CREEP (alternate version)

She wanted it badly, but even she couldn’t honestly say that she needed it. She already had a nice house that was a couple of blocks from the beach. She was extremely fortunate to have done so on a teacher’s salary. She had bought it back in 1996 at the bottom of the market before the prices had begun their inexorable creep up to the giddy precipices they now occupy. It was almost like magic. She had set her intention and then the obstacles between her and her dream had fallen one by one.

She had no credit and no means of putting together a down payment, but the childless widow whom she rented from simply doted on her and after a couple of years created a rent-to-own deal for her where she treated all of the rent that had already been received as a down payment and every month’s rent thereafter would chip away at the principal. When the old woman died, five years later, the reading of her will revealed that she had gifted the remainder of the mortgage to her tenant as a final act of generosity. Maribel was a very lucky woman.

But not entirely. Luck wasn’t something that she received passively. She marshalled it. Her father had explained to her that life was like a game that involves both chance and skill. When he had been sixteen, the son of some hard-knotted Fresno farm workers, he had an overpowering desire for a car. He had taken the small pewter figurine that was shaped like a car out of the family’s Monopoly game and carried it around with him like a talisman, willing it to manifest itself in his life. His family, sensible folk, shook their heads and encouraged him to get a job and start saving so that he might have a used car by the time he was in his twenties.

A local dealership, Ronnie Mullen Ford, had a competition. Whoever could keep their hand on a brand-new, robin’s egg blue 1958 Ford Thunderbird the longest could drive it home. It was a true test of endurance, with no breaks allowed for sleeping, eating, restroom or stretching the legs. All activities necessary for survival had to take place with one hand remaining at all times on the roof of the car. This position was chosen specifically because it would cause the most stress to the participants.

The young man who would one day become Maribel’s father prepared by holding the Monopoly piece in his hand while picturing himself opening the door of the vehicle, the new-car smell of outgassing vinyl wafting over him seductively as he slides behind the wheel, puts the key in the ignition and feels a momentary shudder as the powerful engine roars to life. He also bought a pair of hip-waders from a fishing supply store. You must understand that adult protective undergarments were not introduced to the public until 1978, so he had to improvise. Needless to say, 56 hours after the contest began, his last rival fell asleep where he stood, lifting his hand from the car’s roof as he slipped to the ground.

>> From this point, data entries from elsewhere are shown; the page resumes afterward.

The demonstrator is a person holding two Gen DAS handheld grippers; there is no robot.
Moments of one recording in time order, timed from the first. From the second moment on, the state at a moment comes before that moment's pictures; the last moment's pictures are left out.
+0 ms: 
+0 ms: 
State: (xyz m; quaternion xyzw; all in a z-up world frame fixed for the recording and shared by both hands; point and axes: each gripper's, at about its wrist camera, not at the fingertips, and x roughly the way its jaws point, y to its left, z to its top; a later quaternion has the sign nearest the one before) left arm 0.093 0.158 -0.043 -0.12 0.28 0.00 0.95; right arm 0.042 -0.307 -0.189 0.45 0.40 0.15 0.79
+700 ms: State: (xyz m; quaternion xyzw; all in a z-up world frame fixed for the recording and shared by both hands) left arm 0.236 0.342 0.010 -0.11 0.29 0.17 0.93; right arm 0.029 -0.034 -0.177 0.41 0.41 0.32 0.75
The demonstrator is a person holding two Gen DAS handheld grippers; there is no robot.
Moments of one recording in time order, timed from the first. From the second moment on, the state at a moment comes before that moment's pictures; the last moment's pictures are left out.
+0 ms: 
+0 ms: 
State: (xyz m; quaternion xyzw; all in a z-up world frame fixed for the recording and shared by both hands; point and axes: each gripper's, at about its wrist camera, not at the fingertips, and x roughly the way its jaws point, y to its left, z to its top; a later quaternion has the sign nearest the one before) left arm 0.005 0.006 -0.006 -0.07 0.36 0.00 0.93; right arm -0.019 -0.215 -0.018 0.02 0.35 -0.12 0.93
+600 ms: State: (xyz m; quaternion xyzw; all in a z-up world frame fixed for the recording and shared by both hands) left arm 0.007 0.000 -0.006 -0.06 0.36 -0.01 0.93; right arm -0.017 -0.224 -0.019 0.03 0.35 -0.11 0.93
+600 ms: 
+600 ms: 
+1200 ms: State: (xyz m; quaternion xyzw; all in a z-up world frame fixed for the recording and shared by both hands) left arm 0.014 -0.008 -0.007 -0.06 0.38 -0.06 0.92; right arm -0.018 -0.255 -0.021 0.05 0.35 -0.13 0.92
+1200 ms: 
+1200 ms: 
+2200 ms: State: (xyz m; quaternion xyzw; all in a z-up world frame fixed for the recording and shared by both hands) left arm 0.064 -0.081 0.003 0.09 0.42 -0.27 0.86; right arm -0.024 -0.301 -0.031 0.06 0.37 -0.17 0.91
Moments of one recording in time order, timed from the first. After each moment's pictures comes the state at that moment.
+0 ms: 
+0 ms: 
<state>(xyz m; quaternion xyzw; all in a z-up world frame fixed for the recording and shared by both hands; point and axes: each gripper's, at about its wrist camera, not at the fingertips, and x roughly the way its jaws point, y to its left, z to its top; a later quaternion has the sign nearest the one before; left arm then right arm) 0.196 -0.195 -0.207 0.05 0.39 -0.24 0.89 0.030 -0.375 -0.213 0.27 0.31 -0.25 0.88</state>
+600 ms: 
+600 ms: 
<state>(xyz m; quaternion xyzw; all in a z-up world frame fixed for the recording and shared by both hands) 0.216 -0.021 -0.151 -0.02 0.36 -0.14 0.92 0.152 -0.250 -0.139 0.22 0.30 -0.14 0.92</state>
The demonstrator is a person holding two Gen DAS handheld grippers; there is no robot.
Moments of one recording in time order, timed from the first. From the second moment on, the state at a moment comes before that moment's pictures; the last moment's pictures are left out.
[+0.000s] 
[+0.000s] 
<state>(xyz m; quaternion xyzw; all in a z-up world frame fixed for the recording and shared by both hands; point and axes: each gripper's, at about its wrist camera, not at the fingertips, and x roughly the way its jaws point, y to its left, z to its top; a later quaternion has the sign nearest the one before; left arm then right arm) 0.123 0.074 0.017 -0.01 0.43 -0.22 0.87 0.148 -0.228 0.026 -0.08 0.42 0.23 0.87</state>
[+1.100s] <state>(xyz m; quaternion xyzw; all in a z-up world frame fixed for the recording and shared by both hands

Maribel’s father was the winner, standing in what amounted to a sack of effluent that reached to his waist. He had hoped that the kids at school would start calling him “T-bird” instead of Virgil, a name he despised. Instead, there are still alumni from that rural high school that refer to him as “Shit-stain.”

The day before Maribel’s landlady had made her the incredible rent-to-own offer on her property, Maribel had found a Monopoly piece on the floor of her classroom. Not one of the nice pewter game tokens, but one of the little plastic houses that you place on a property in order to be able to charge rent. She gripped it now as she pictured her new waterfront property with a completely unobstructed view of San Francisco Bay. It was just a matter of finding the property, selling the house that she had gained so fortuitously, and using the proceeds to purchase her new dream.

Californians had long anticipated widespread property destruction, but they always figured that it would come from “The Big One,” a sudden seismic event of great intensity, but the truth was much more prosaic. Tremendous ice shelves had calved off of the shores of Antarctica and they took a while to melt. There were no tsunamis or flash floods, just a slow creeping of the high-tide mark up the sand toward the road. Then over it. The constant urging of the tide slowly pulled apart the roadway and began to undermine the foundations of the houses that fronted it. Residents had their houses red-tagged and were forced to leave, the lucky ones bearing insurance settlements to help them start again elsewhere.

Maribel received several offers far in excess of what she was asking, but she was no longer inclined to sell. She sat on her back deck watching the sun sparkle on the water as the surf lapped gently at the foundations of her former neighbors’ homes.